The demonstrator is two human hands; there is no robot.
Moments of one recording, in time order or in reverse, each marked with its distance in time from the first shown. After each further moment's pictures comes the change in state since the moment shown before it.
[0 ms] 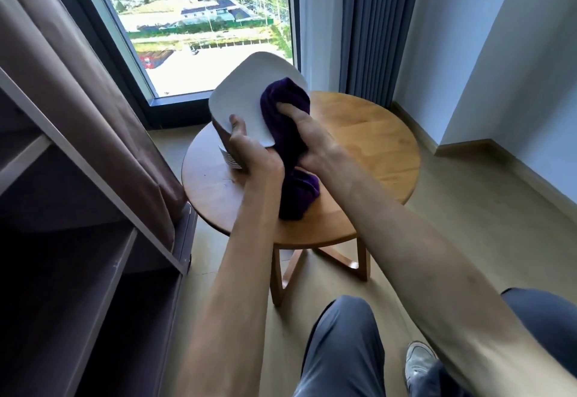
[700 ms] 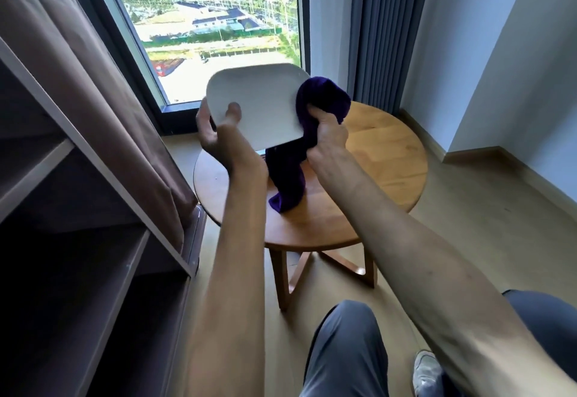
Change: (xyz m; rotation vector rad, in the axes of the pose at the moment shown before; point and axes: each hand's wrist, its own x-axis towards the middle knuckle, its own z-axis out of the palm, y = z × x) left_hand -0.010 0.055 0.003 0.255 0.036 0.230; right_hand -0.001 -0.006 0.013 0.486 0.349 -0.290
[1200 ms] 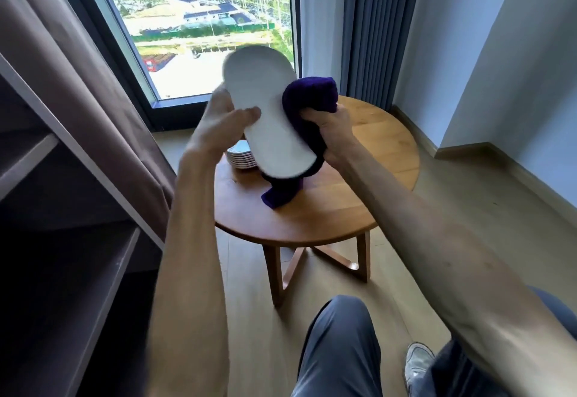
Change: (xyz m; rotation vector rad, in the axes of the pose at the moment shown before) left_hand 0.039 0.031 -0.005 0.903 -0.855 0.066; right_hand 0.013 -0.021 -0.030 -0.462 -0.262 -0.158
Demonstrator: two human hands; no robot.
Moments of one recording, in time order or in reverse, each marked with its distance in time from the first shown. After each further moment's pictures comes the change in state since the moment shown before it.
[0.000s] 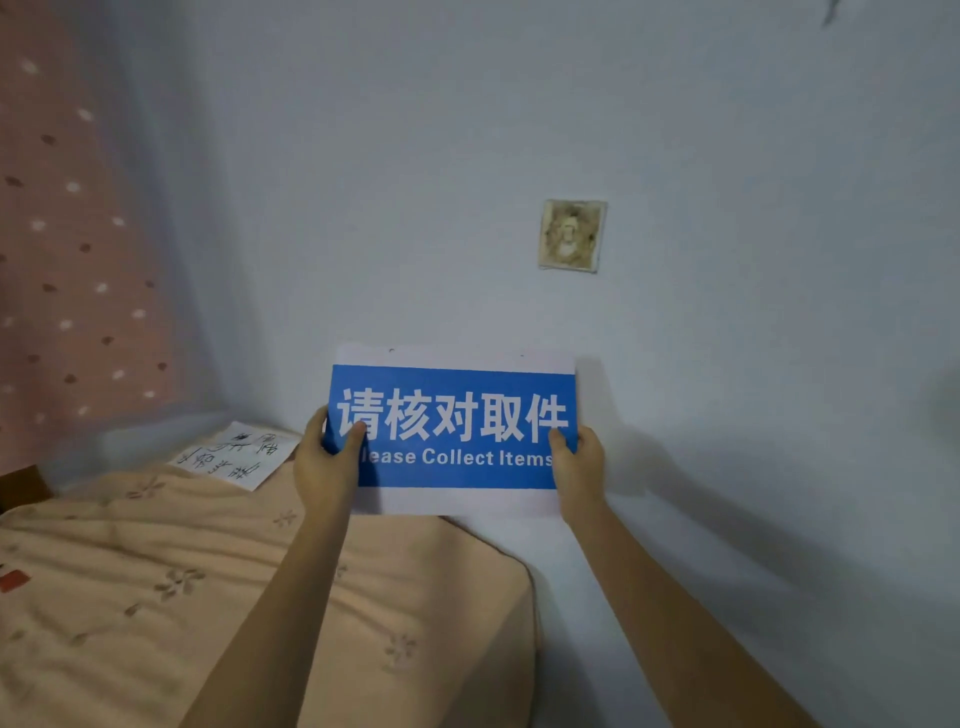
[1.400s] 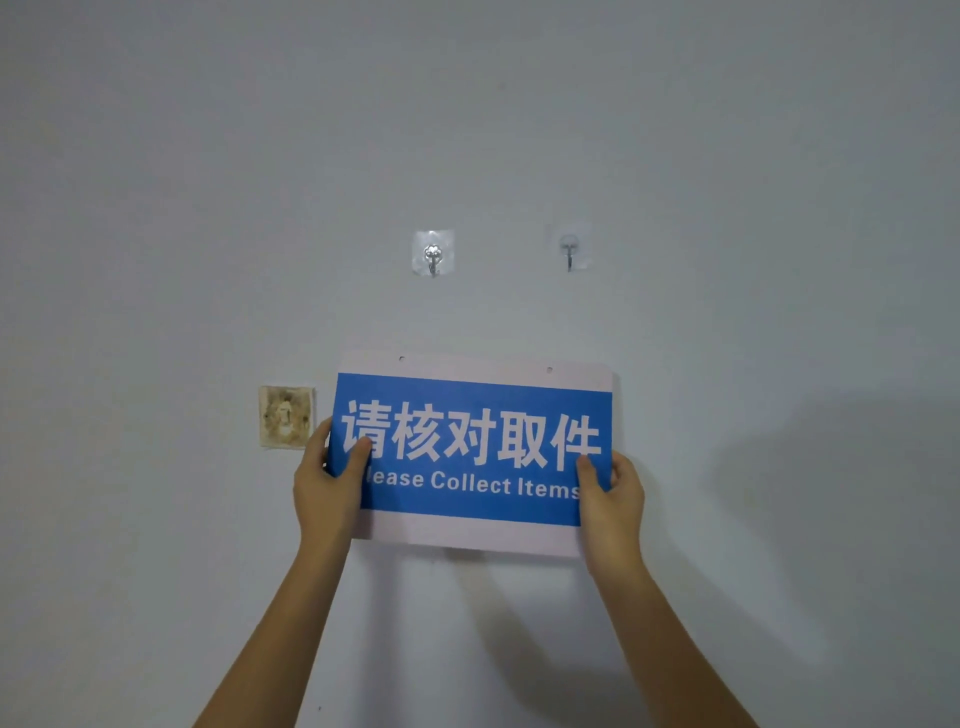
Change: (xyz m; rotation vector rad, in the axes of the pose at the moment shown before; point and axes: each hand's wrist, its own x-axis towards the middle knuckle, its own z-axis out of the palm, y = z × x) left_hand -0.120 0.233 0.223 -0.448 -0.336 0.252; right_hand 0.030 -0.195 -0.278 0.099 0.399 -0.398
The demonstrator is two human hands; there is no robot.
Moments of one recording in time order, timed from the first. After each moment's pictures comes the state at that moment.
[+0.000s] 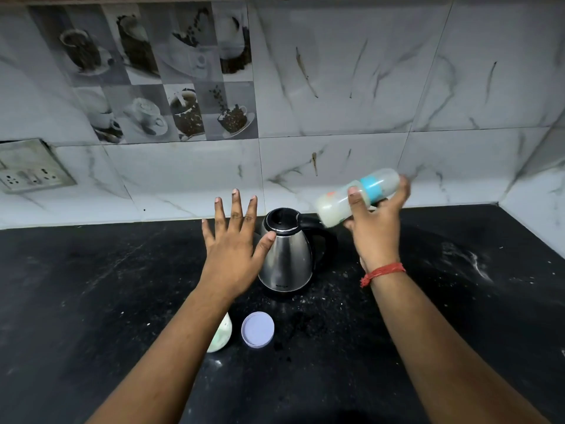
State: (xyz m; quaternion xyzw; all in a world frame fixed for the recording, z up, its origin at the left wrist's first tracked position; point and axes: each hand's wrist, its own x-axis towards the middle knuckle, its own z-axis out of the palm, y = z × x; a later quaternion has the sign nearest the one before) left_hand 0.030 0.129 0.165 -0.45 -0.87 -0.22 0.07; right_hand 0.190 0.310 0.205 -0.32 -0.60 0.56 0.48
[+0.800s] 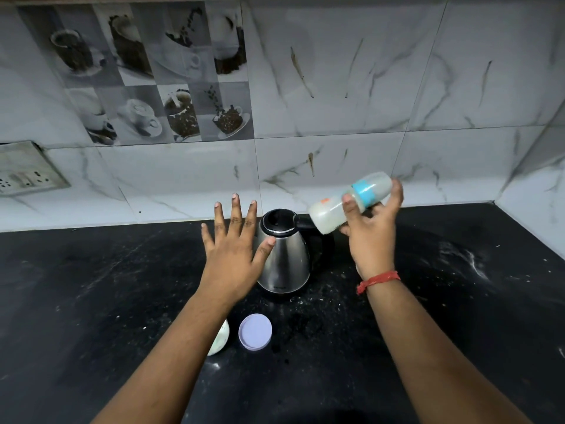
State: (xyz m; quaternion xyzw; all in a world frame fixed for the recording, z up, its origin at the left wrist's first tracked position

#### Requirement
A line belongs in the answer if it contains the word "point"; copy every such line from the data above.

#### Answer
Change: (xyz m; rotation vector rad, in the axes of the pose at the moment shown before; point and axes: each hand's wrist, its own x-axis towards the middle knuckle, its own z-axis out of the palm, y = z × x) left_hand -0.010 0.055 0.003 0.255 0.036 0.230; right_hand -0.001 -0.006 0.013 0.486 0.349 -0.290
Change: (xyz m; rotation vector rad, in the axes of the pose at the moment shown before; point and axes: each hand's wrist, its own x-axis towards the middle knuckle, its own z-axis out of the palm, y = z × x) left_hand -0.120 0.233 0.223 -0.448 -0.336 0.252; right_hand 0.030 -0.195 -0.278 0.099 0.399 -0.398
State: (xyz m; quaternion xyzw; all in a world frame fixed for the recording, z up, its origin at the left wrist's first tracked position; point and axes: each hand's wrist, its own x-axis towards the middle knuckle, its own z-axis out of the palm, y = z × x; a later quaternion has the sign nearest the one before) left_hand 0.030 0.129 0.165 -0.45 -0.87 -0.22 0.07; right_hand 0.190 0.310 0.205 -0.32 -0.60 0.56 0.48

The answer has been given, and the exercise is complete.